The film is, like it's subject, exquisitely refined, slightly dreamy, troublesome and unsettling. Tons of wonderful footage. The old man breathes heavily while composing. The painful process of writing his music. He walks the streets of New York City. He mentions the 'confusion' of modern life he expresses in his music. He points out a car on fire as sirens blaze on a corner in Brooklyn-"See? Confusion" he smiles. Beautiful footage of the man riding in a car in Berlin at night (around the time of the performance there of What Next? with Barenboim conducting-Barenboim makes amusing comments about Carter as an American barbarian from the land of Coca Cola taking the snobby European artistic elite by storm). The city lights blur. Carter looks like a mafia hit man riding in a fancy car. Touching footage of the man and his late wife of so many years. Carter: "She does the cooking...But I make the beds." Boulez and Carter talk about the difficulty of the Clarinet Concerto, and Mahler and Berg's scoring methods. Carter offering helpful and fascinatingly romantic comments to Ursula Oppens on the opening of his Piano Concerto. "Don't listen to me though-play it like you feel." he keeps saying-too much of a gentleman to exercise his will and smother the performer. Carter visiting his old Parisian haunts from the Boulanger days-searches Boulanger's teaching diaries and smiles when he finds a mention of himself. A luminescent choral performance of an early 7 part counterpoint exercise written in Boulanger's class for the composer who hasn't heard it in 60 years.

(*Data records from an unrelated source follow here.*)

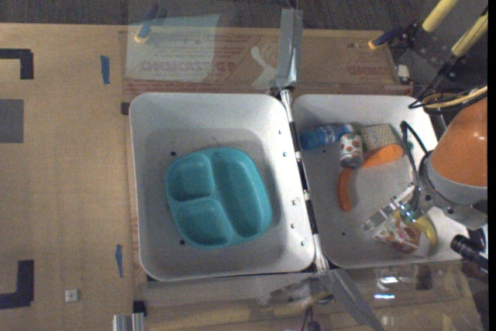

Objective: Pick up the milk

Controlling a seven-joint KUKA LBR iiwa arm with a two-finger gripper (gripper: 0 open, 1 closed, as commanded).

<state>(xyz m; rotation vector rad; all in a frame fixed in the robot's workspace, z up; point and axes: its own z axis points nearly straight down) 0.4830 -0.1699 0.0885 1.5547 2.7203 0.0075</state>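
Observation:
The milk (pixel 404 236) looks like a small carton with a colourful print, lying on its side in the front right corner of the right bin (pixel 364 252). My gripper (pixel 394 215) comes down from the orange-banded wrist (pixel 463 155) at the right edge. It sits right over the carton's upper left end, either touching it or just above it. The wrist hides part of the carton's right side.
The right bin also holds a blue bottle (pixel 322 137), a small spotted can (pixel 351 149), a speckled sponge-like block (pixel 379 136) and two orange carrot-like pieces (pixel 383 156) (pixel 344 190). A teal divided plate (pixel 218 196) lies in the left bin (pixel 155 120). Yellow poles and cables stand at the back right.

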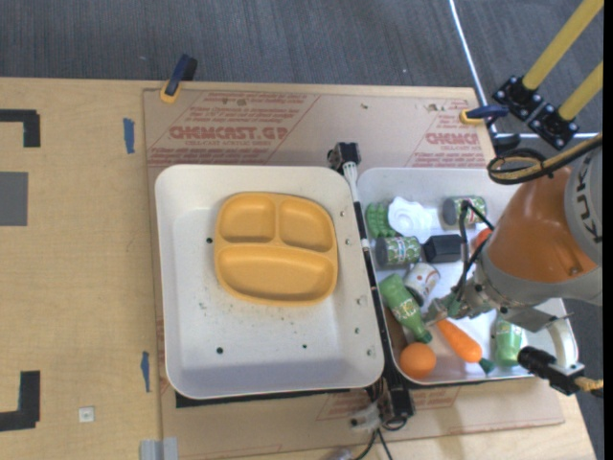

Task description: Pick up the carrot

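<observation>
The carrot (459, 340) looks light, hard and smooth. I would grab its fat middle. I cannot tell how the jaws (458, 307) stand.

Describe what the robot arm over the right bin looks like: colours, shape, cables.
The arm is a rounded, bulky body with a broad orange band above a grey wrist section. Thin dark cables run down its front toward the gripper, which is small, dark and metallic. A black loop of cable curves above the orange band.
</observation>
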Robot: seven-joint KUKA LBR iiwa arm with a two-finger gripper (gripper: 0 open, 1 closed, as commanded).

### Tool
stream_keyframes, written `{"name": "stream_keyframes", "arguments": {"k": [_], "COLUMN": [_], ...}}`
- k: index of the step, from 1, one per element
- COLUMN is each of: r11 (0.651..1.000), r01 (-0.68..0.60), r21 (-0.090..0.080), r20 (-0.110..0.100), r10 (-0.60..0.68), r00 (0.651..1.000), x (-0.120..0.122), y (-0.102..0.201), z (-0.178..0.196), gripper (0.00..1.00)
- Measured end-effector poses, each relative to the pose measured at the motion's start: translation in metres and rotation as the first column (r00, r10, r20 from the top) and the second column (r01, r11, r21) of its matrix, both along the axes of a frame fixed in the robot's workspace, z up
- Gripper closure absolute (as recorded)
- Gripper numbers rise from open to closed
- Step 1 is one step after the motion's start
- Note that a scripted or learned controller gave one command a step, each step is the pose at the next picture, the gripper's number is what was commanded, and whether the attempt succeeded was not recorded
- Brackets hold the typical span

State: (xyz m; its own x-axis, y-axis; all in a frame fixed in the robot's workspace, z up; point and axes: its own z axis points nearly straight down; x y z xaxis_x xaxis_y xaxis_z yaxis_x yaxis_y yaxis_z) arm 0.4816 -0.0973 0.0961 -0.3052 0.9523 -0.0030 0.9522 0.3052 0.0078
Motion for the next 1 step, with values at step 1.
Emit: {"name": "stream_keyframes", "arguments": {"k": [1], "r11": [1.000], "r01": [0.000], "r21": [0.000], "r20": [-0.001], "r10": [0.000], "r00": [1.000], "x": [-0.0002], "y": [0.0000], "z": [-0.0001], "gripper": [0.00]}}
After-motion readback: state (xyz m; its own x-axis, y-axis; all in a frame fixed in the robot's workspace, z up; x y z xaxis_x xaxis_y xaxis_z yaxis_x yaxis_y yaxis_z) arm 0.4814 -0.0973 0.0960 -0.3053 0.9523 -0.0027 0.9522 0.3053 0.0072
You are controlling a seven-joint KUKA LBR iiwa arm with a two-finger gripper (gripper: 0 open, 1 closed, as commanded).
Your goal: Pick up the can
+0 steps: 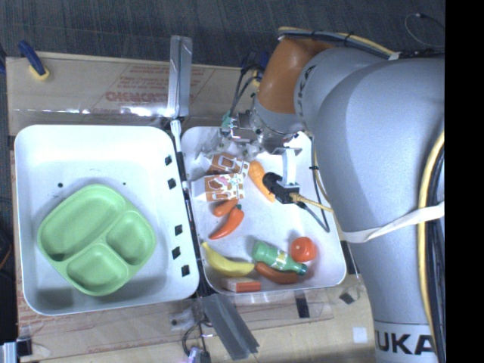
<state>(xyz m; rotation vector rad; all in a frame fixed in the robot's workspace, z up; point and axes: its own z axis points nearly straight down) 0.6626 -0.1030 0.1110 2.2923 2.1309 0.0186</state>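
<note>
A white and orange labelled container (224,181), which looks like the can, lies in the upper left part of the right bin (327,237). My gripper (239,136) hangs over the bin's far end, just above and slightly right of that container. The wrist hides the fingers, and I see nothing held between them. The grey arm with its orange band (283,70) covers the bin's far right corner.
Around the container lie a carrot (259,178), red peppers (228,221), a banana (227,262), a green bottle (278,258), a tomato (302,248) and a small reddish piece (238,285). The left bin (45,138) holds a green divided plate (94,239).
</note>
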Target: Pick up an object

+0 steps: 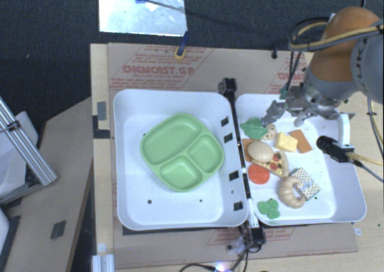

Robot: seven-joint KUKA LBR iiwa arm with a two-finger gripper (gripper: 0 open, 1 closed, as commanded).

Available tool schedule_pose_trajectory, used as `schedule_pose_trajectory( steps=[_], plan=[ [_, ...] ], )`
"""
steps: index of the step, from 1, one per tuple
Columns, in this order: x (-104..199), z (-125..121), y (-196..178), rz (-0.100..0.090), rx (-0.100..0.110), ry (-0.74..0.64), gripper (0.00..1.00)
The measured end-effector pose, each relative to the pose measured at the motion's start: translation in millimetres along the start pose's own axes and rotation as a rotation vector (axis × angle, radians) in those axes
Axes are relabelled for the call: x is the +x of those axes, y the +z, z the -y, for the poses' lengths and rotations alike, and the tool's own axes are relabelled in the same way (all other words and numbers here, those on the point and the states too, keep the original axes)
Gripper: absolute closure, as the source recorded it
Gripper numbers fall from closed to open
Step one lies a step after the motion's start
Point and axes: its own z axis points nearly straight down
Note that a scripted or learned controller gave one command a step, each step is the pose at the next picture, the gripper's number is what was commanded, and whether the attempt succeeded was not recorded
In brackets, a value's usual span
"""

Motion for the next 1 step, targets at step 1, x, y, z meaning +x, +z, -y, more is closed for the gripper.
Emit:
schedule_pose_trajectory(
  steps=[1],
  plan=[
    [0.3,-1.5,-6.8,0.000,-0.010,-0.001,0.00]
  ],
)
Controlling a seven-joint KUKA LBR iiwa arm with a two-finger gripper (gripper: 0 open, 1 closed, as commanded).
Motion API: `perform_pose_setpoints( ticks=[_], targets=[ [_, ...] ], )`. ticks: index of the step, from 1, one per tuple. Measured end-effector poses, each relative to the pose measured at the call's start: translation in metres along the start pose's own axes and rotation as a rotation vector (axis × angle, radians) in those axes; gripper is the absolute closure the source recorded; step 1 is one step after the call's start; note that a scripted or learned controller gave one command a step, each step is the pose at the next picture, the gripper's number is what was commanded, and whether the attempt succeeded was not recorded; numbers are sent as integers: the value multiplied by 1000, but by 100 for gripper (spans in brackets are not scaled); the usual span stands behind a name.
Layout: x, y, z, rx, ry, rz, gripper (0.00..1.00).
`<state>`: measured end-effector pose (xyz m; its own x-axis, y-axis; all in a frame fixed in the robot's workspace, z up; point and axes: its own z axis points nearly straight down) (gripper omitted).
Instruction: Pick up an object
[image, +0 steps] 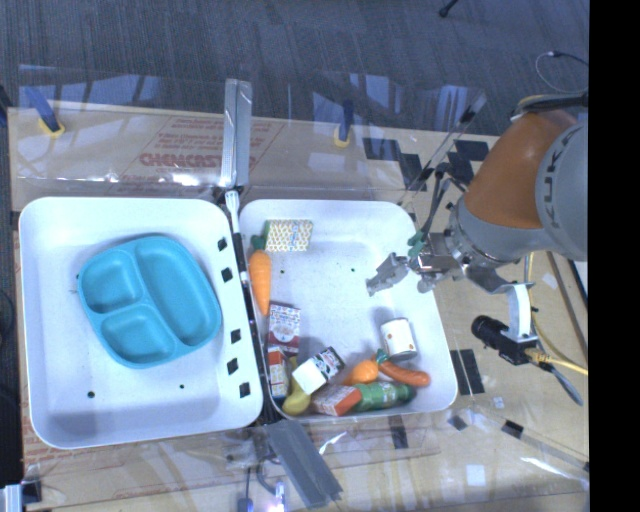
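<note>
My gripper (404, 277) hangs over the right-hand part of the right bin (340, 225), its fingers spread open with nothing between them. Below it, toward the bin's front, stands a small white can (398, 338). An orange carrot (260, 282) lies along the bin's left wall, with a yellow patterned sponge (288, 235) behind it. A cluster sits in the front: a red-and-white carton (284, 328), a small milk carton (318, 369), a second carrot (402, 376), a green item (384, 396) and a yellow fruit (295, 402).
The left bin (60, 400) holds a blue three-compartment plate (150, 299). A metal divider post (237, 130) rises between the bins at the back. Bare white floor lies in the middle of the right bin under the gripper.
</note>
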<state>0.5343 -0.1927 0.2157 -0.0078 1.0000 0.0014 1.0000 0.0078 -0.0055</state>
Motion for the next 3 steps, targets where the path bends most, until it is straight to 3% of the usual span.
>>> perform_pose_setpoints(
  ticks=[1, 2, 3],
  targets=[
    [-17, -30, 47, -1, -1, 52, 0],
    [-14, -41, 125, -1, 0, 136, 0],
    [-13, -41, 116, 1, 0, 132, 100]
  ],
)
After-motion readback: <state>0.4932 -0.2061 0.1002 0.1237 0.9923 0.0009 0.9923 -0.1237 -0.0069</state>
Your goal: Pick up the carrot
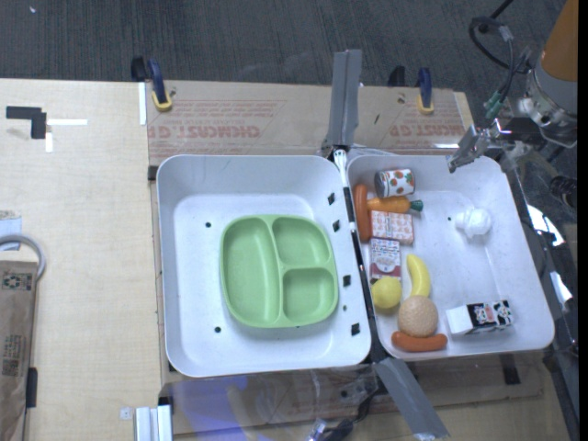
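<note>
You had the gripper [470,147] hanging over the right bin's [524,265] far rim, nothing visibly held, jaw state unclear; the carrot [390,206] lay beside the can [395,183].

Beyond my gripper [470,150], along the top of the view, lies a dark grey floor [230,16]. To its left and below stretches a pale wooden bench top [83,246]. A brown cardboard sheet [239,118] with red printing lies on the bench just left of me, pinned at its far edge by two blue-and-yellow clamps: the near clamp [424,90] close by, the far clamp [158,85] well to the left. Farthest left are a black L-shaped tape mark [28,119] and a brown paper bag [16,329]. The light is even and soft.
</note>
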Controlling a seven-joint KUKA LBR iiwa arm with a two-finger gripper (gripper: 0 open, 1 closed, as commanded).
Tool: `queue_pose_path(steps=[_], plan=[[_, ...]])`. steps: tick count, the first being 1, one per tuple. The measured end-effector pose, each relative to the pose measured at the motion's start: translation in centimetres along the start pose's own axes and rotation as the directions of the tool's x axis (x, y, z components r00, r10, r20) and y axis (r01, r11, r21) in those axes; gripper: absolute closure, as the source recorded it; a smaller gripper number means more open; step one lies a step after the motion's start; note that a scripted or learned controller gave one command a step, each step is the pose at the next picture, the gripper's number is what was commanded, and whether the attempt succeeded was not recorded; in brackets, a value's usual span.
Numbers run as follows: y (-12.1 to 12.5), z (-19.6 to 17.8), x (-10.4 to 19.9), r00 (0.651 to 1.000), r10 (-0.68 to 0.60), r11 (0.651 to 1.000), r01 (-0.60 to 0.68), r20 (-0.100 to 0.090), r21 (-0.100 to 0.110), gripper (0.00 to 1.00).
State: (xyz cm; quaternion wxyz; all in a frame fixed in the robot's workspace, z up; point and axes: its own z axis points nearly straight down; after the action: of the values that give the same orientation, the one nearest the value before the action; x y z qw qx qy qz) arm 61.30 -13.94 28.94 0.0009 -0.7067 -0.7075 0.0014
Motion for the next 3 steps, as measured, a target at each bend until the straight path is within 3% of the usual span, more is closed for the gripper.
queue_pose_path(steps=[1,2,3], plan=[[0.0,19.1,3.9,0.998,0.059,0.998,-0.059,0.0,-0.006,0.0],[-4.5,12.8,2.3,0.983,0.184,0.983,-0.184,-0.001,0.0,0.0],[0.3,16.7,2.8,0.998,-0.059,0.998,0.059,0.0,-0.001,0.0]])
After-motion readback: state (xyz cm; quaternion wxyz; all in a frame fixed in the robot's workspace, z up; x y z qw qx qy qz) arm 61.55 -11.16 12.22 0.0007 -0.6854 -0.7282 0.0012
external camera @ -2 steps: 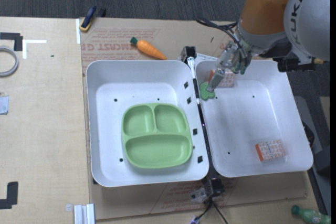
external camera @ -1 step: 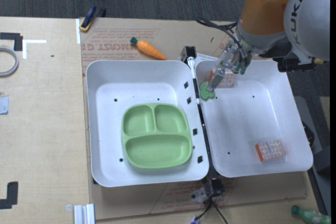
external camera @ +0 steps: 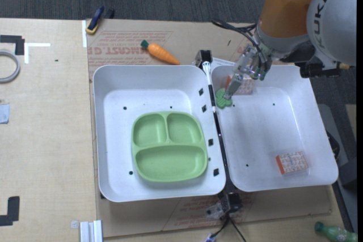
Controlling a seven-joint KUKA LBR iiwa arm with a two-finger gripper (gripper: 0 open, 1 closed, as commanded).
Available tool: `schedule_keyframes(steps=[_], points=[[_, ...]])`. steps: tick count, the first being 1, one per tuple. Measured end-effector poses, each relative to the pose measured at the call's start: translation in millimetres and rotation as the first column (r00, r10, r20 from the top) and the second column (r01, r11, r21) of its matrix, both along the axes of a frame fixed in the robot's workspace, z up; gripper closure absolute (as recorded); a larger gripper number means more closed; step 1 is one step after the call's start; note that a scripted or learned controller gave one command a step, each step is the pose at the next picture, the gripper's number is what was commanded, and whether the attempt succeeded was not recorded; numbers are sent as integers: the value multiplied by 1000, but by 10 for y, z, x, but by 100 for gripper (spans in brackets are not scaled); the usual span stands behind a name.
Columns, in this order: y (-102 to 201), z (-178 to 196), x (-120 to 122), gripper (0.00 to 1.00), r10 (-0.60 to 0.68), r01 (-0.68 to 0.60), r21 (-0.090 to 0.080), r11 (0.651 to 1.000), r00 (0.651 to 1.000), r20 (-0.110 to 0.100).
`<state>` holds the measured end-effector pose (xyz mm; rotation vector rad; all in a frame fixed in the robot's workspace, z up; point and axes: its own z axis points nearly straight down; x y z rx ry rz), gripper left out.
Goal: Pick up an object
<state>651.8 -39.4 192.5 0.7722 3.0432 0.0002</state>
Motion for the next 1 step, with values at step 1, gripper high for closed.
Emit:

Lots of bittersweet footage of the composer's work window looking on the Twin Towers. The workers at Ground Zero are edited perfectly to look like the policemen in What Next?.
Carter walks the Brooklyn Bridge at night; a singular, kindly old man with a smile admist a chaos of movement around of him, bikers cars lights horns.
I am humbled. An entirely convincing and smart portrait of a great musical mind and a important composer. A great movie that is required viewing.
I walk out into the city and drunken hockey fans cheer and laugh the homeless man is screaming and being tortured by some invisible demons and the Cathedral is on the hill.


1 Comments:
hey, i was right by the cathedral tonight!